В течение января «Монитор» поместил заметку из английских газет, в которой говорилось о некоторых разногласиях между Баварией и Австрией и о возможности континентальной войны. Такие замечания бросались мимоходом, время от времени, словно чтобы предупредить нас о том, что может произойти. Так бывает в оперной декорации, а еще вернее, на небе, когда облака скапливаются ниже вершины горы и рассеиваются на минуту, чтобы открыть то, что совершается за ними. Таким же образом все более или менее важные обсуждения, которые происходили в Европе, на минуту показывались нам, чтобы мы не были слишком изумлены, когда они вызовут какой-нибудь разрыв. Но затем тучи смыкались снова, и мы оставались во тьме до тех пор, пока не разразится гроза.

Я касаюсь эпохи очень важной, но которую тяжело описывать. Вскоре я буду говорить о заговоре Жоржа Кадудаля и о преступлении, которое было им вызвано. Приведу здесь относительно генерала Моро только то, что слышала, и не буду ничего утверждать. Мне кажется необходимым предпослать этому рассказу краткий обзор состояния, в котором мы тогда находились.

Известная часть людей, которые довольно близко стояли у дел, начинала говорить о необходимости для Франции наследственной правительственной власти. Некоторые придворные политики, добросовестные революционеры, люди, которые считали, что покой Франции зависит от жизни одного человека, сходились на неустойчивости Консульства. Мало-помалу идеи приблизились к монархии, и это направление имело бы свои преимущества, если бы могли согласиться на монархию, ограниченную законами. Революции имеют то важное неудобство, что разделяют общественное мнение на бесконечные оттенки, которые изменяются в результате столкновений, испытываемых каждым в различных обстоятельствах. И это всегда благоприятствует начинаниям, на которые покупается деспотизм, идущий вслед за ними. Чтобы сдержать власть Наполеона, надо было решиться произнести слово «свобода»; но, поскольку за несколько лет перед этим оно было начертано во Франции везде и всюду только для того, чтобы служить эгидой самому кровавому рабству, никто не решался преодолеть роковое впечатление, хотя и малопродуманное, какое оно внушало.

Однако роялисты беспокоились и видели, что с каждым днем Бонапарт все более и более удаляется от того пути, на котором они его долго ждали. Якобинцы, оппозиции которых Первый консул боялся сильнее, глухо волновались. Они находили, что правительство старается дать гарантии их противникам. Конкордат, авансы, которые делали по отношению к старому дворянству, уничтожение революционного равенства, – все это было завоеванием их. Счастлива, сто раз счастлива была бы Франция, если бы Бонапарт совершил это завоевание только применительно к партиям! Но для этого надо быть воодушевленным исключительно любовью к справедливости; нужно в особенности слушать лишь голос великодушного ума.

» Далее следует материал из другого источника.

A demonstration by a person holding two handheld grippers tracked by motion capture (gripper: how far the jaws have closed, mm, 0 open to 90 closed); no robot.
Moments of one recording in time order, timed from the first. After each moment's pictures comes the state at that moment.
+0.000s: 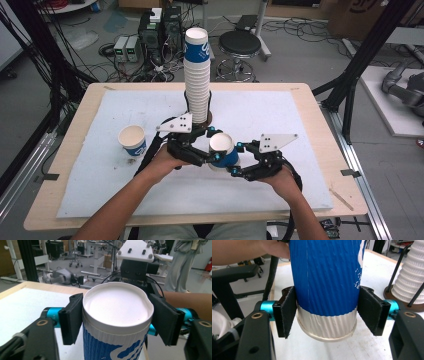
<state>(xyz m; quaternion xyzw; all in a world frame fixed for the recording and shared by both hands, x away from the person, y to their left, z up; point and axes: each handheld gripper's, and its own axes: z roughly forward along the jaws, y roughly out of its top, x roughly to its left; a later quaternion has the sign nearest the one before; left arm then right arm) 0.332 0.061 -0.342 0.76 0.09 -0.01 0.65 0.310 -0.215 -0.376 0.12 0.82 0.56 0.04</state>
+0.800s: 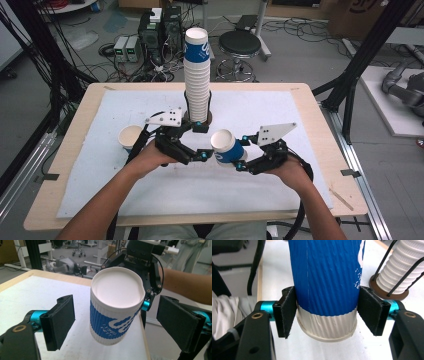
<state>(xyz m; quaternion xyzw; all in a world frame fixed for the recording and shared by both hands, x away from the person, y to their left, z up) 0.337 0.088 -0.328 0.78 0.11 -0.01 0.61 0.318 -0.216 -0.342 0.11 0.88 0.46 0.08</state>
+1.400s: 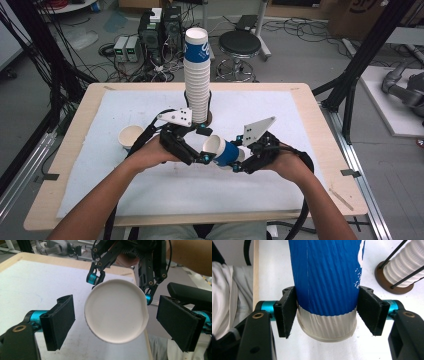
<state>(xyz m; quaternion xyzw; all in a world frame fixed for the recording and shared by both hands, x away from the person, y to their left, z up) 0.344 0.073 -0.323 0.83 0.08 -0.02 0.55 0.323 -0.189 -0.323 0.05 0.93 0.35 0.09</state>
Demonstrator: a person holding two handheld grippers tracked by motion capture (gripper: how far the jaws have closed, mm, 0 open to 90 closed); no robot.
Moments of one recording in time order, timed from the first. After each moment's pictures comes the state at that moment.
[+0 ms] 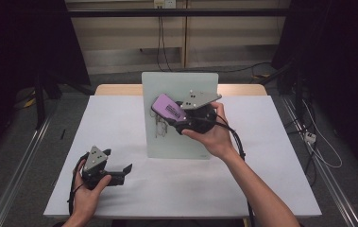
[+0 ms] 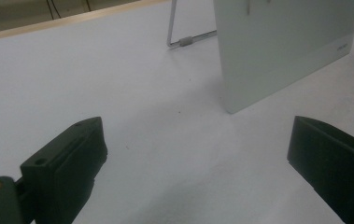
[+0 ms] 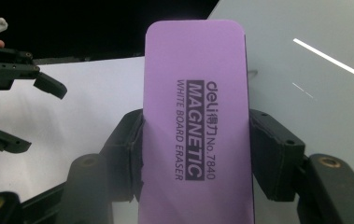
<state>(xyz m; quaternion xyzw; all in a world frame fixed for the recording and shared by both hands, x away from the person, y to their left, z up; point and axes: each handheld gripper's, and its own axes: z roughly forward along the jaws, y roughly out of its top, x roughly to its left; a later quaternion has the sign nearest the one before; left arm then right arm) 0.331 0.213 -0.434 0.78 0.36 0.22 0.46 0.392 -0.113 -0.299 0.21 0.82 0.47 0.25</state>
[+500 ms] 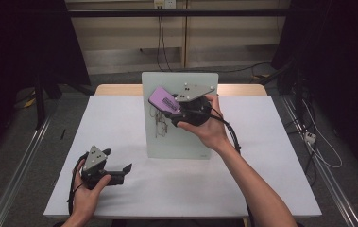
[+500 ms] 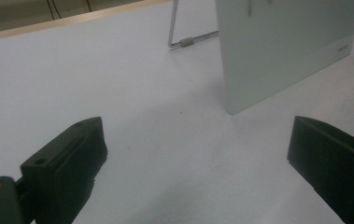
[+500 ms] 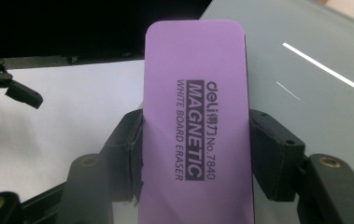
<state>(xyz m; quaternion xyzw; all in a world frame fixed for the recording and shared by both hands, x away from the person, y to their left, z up) 0.332 0.213 -0.434 0.78 0.37 0.22 0.46 0.410 -0.104 -0.293 0.21 0.82 0.46 0.27</state>
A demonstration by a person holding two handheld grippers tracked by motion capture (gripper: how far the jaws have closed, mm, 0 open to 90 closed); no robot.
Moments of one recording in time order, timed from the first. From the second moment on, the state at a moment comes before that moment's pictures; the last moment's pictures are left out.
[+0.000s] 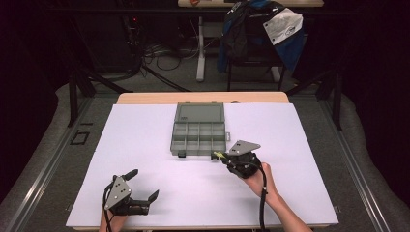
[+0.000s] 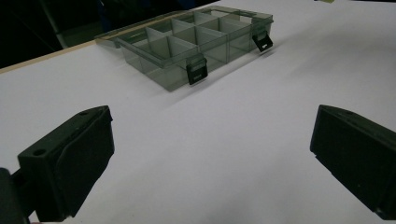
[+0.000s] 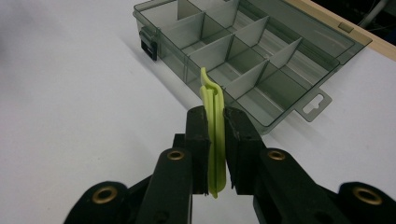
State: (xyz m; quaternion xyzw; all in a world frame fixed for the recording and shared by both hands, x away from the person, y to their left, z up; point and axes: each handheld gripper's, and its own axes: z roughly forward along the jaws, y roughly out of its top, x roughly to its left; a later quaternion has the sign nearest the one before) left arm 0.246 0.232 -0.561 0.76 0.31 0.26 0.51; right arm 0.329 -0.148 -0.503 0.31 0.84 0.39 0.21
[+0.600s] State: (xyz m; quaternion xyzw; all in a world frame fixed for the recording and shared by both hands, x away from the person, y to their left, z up) left arm 0.246 0.232 -0.561 0.76 0.31 0.26 0.51; right arm 0.338 -0.147 -0.497 0.31 0.84 0.40 0.21
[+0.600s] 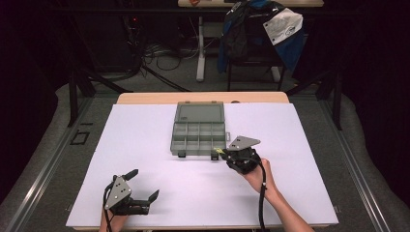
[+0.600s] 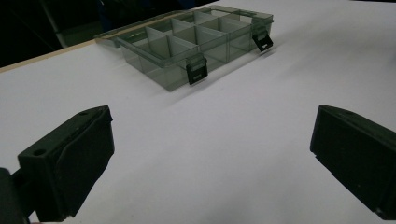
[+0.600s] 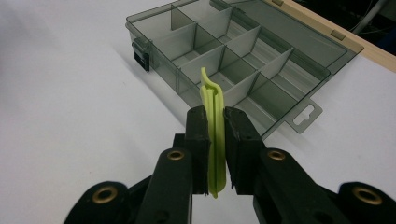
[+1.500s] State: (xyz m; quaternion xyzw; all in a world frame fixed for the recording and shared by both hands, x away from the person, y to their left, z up) left arm 0.246 0.232 -0.561 0.76 0.31 0.26 0.50; right arm 0.351 -0.147 -0.492 0.32 0.83 0.40 0.21
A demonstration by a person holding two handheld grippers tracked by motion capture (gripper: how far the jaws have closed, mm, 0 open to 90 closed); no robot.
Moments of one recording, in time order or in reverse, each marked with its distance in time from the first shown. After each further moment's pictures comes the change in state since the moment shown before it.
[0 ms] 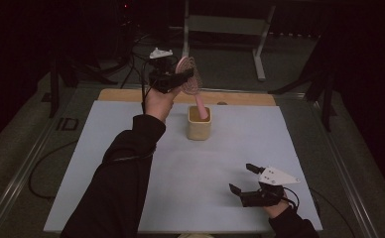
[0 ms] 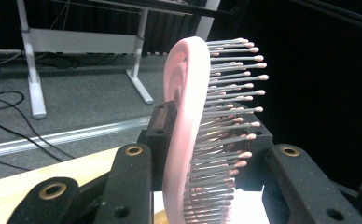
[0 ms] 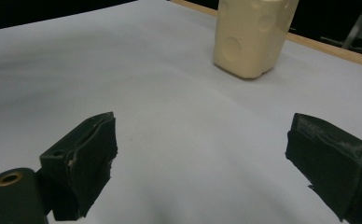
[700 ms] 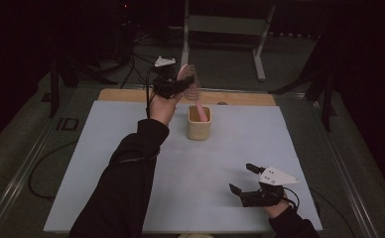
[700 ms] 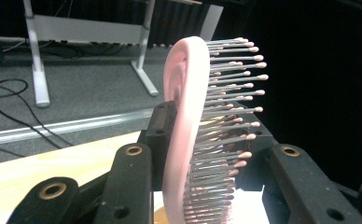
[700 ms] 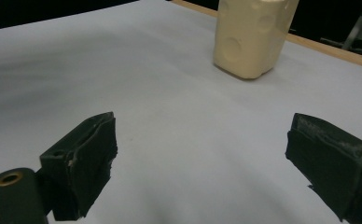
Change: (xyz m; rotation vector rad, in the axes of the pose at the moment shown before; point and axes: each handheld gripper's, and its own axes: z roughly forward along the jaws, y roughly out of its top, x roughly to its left) left arm 0.010 -0.024 0.022 0.028 0.030 -0.011; right arm -0.001 0.000 0.000 -0.002 0.001 -0.007
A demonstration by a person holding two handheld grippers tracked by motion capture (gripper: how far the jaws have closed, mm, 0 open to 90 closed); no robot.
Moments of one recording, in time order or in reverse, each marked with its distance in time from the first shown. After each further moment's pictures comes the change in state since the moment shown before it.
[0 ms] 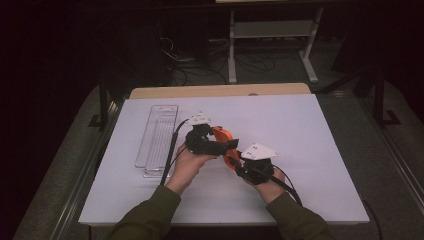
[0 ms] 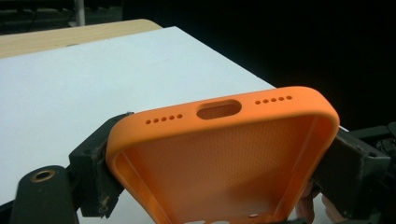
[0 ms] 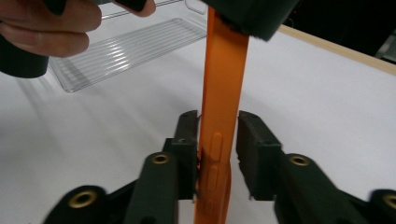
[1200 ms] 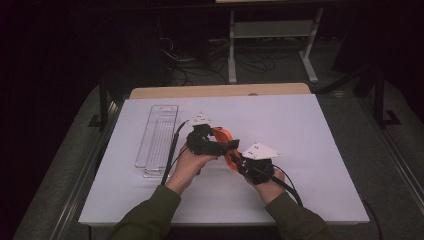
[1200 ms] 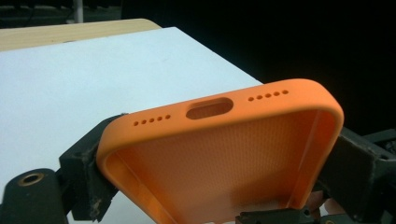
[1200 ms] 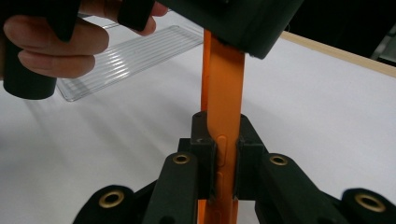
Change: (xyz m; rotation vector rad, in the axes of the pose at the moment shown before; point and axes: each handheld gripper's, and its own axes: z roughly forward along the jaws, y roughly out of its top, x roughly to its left) left arm 0.003 -0.004 0.005 -0.007 -0.017 -0.032; right arm 0.000 0.001 -0.002 -0.019 -0.021 0.010
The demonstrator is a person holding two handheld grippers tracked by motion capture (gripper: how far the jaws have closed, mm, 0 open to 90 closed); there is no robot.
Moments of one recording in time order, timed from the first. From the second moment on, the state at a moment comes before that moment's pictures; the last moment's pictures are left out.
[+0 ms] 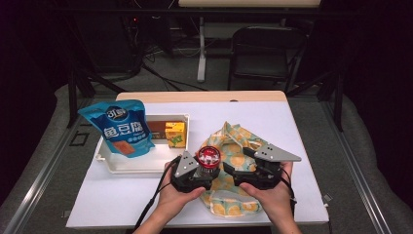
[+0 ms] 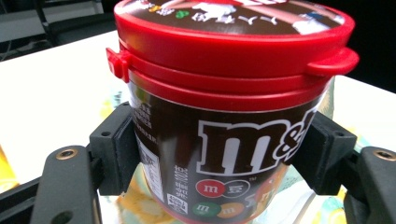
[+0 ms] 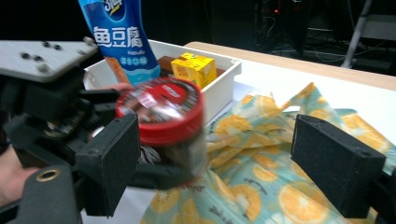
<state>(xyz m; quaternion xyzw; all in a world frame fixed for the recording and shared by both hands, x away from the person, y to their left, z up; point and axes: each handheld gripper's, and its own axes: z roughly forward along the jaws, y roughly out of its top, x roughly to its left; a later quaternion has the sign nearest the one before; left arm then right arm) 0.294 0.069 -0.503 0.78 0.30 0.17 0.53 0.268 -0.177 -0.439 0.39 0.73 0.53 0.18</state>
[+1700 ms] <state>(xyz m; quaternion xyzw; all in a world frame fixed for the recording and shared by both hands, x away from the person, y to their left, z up) 0.341 0.196 -0.541 0.73 0.41 0.19 0.51 0.257 -0.234 -0.503 0.43 0.73 0.49 0.21</state>
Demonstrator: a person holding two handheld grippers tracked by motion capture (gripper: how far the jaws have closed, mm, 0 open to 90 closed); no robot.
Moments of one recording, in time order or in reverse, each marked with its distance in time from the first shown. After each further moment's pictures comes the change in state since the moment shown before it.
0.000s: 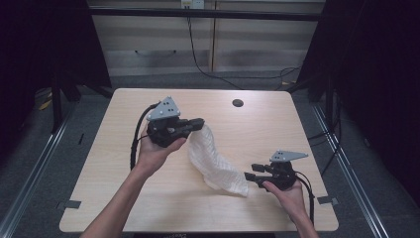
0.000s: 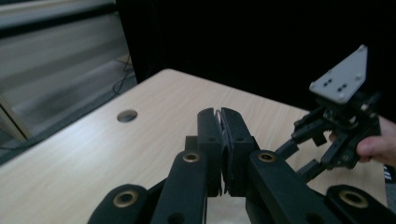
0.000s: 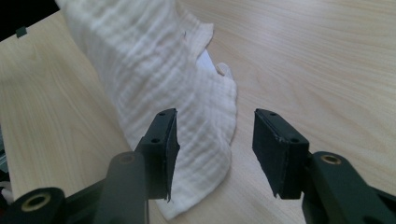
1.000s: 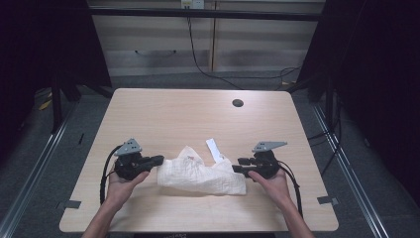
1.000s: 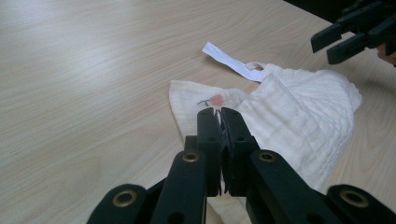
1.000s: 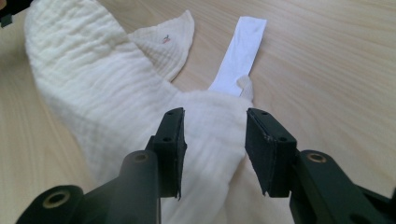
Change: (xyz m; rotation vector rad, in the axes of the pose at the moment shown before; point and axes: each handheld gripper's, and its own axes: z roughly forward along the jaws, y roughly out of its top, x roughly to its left) left arm 0.039 -0.162 -0.044 0.190 0.100 -0.242; right arm -0.007 0.025 0.048 0.069 0.034 -0.034
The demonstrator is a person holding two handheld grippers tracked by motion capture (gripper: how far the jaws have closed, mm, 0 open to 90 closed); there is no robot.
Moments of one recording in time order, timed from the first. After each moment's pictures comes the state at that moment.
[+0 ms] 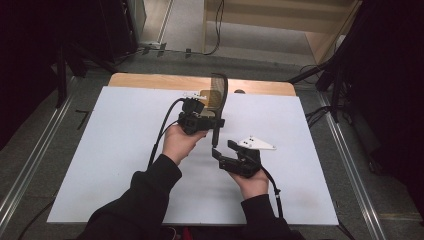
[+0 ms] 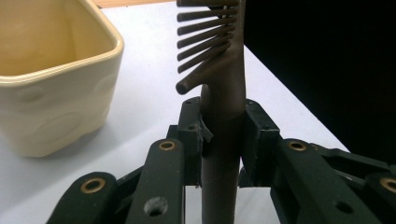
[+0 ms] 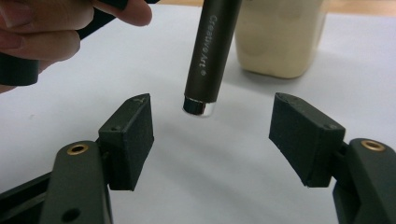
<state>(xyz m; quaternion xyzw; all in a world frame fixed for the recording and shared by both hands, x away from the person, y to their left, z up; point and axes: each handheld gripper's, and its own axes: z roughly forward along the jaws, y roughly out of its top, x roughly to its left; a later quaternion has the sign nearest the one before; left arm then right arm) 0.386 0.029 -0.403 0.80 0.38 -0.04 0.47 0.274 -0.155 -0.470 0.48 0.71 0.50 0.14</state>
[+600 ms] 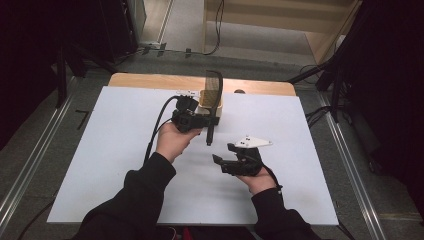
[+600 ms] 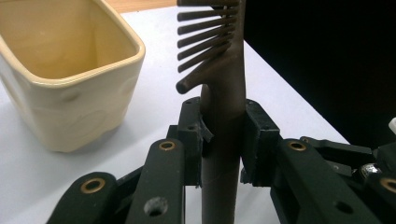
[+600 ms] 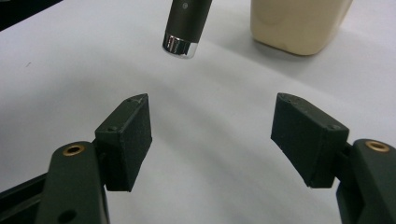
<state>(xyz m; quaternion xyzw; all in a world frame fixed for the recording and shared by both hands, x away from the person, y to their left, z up) 0.388 0.040 -0.398 0.80 0.38 -0.03 0.47 0.280 -0.162 -0.473 0.44 0.77 0.45 0.13</state>
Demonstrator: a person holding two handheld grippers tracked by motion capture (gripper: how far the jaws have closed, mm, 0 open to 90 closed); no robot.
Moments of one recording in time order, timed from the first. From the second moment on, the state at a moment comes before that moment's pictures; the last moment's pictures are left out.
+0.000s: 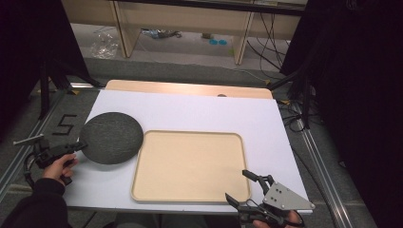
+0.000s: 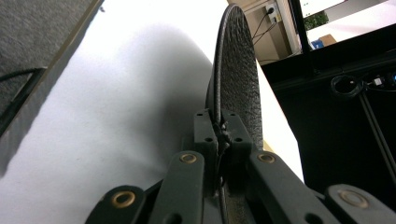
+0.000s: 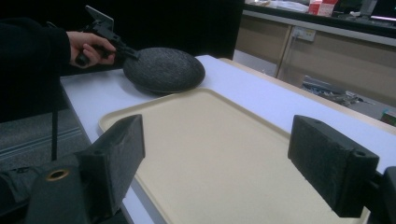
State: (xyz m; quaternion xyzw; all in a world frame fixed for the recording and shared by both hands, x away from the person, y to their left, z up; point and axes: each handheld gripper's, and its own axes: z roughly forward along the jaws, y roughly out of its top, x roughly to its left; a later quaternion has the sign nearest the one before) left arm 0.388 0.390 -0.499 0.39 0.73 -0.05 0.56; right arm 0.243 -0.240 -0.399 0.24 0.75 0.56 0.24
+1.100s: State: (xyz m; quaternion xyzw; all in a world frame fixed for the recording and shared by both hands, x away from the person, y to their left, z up) left arm 0.382 0.386 -0.494 0.30 0.73 -0.10 0.61; right arm 0.243 -0.237 -0.399 0.23 0.76 0.56 0.24
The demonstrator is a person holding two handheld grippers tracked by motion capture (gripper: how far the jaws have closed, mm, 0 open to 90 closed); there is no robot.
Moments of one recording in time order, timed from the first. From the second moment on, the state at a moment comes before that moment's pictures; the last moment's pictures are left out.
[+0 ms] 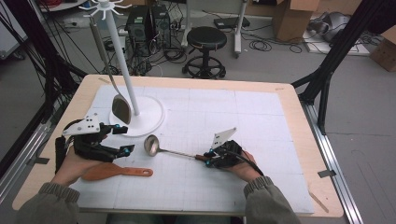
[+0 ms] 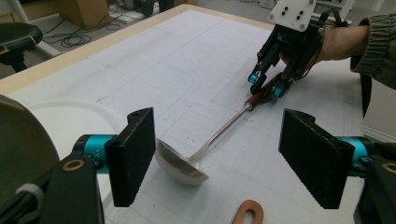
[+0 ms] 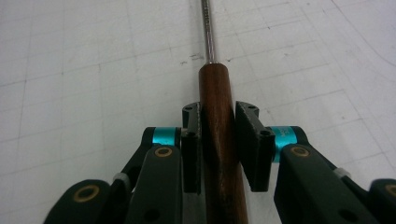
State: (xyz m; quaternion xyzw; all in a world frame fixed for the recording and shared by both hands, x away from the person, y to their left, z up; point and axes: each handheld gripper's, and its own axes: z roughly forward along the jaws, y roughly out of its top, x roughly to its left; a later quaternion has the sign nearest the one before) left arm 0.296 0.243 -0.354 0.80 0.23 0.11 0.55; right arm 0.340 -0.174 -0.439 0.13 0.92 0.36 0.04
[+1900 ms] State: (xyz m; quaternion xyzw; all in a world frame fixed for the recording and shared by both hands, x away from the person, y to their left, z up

Когда правитель, какой бы титул он ни носил, входит в сношения с той или иной из крайних партий, порожденных гражданскими смутами, можно всегда держать пари, что у него имеются намерения, враждебные правам граждан, которые доверились ему. Бонапарт, желая укрепить свой деспотический план, был вынужден вступить в сношения с этими опасными якобинцами и, к несчастью, принадлежал при этом к числу людей, которые видят достаточные гарантии только в преступлении. Их можно успокоить, только беря на себя некоторые из их беззаконий. Этот расчет сыграл большую роль в вынесении приговора герцогу Энгиенскому, и я убеждена, что все, что совершалось в эту эпоху, происходило не от какого-либо жестокого чувства, не от слепой мести, а было только результатом совершенно макиавеллистической политики, которая желала расчистить себе дорогу любой ценой. Не для удовлетворения ненасытного тщеславия Бонапарт стремился переменить свой титул консула на титул императора. Не нужно думать, что его всегда слепо увлекали страсти; он знал искусство подчинять их анализу своих расчетов, а если в дальнейшем сильнее отдавался им, то это потому, что успех и лесть мало-помалу опьянили его. Эта комедия Республики и равенства, которую приходилось играть в эпоху Консульства, надоела ему, и могла, в сущности, обмануть только тех, кто желал быть обманутым. Она напоминала притворство времен Древнего Рима, когда императоры периодически заставляли Сенат переизбирать себя. Я встречала людей, которые, украшая себя, как тогой, известной любовью к свободе и не переставая, однако, постоянно ухаживать за Бонапартом, Первым консулом, говорили затем, что лишили его своего уважения, как только он принял титул императора. Я никогда не могла хорошенько понять их мотивов. Каким образом власть, которой он пользовался почти со времени своего вступления в правительство, не открыла им глаза? Нельзя ли сказать, напротив, что была известная добросовестность в том, чтобы принять титул, соответствующий власти, которая фактически существовала?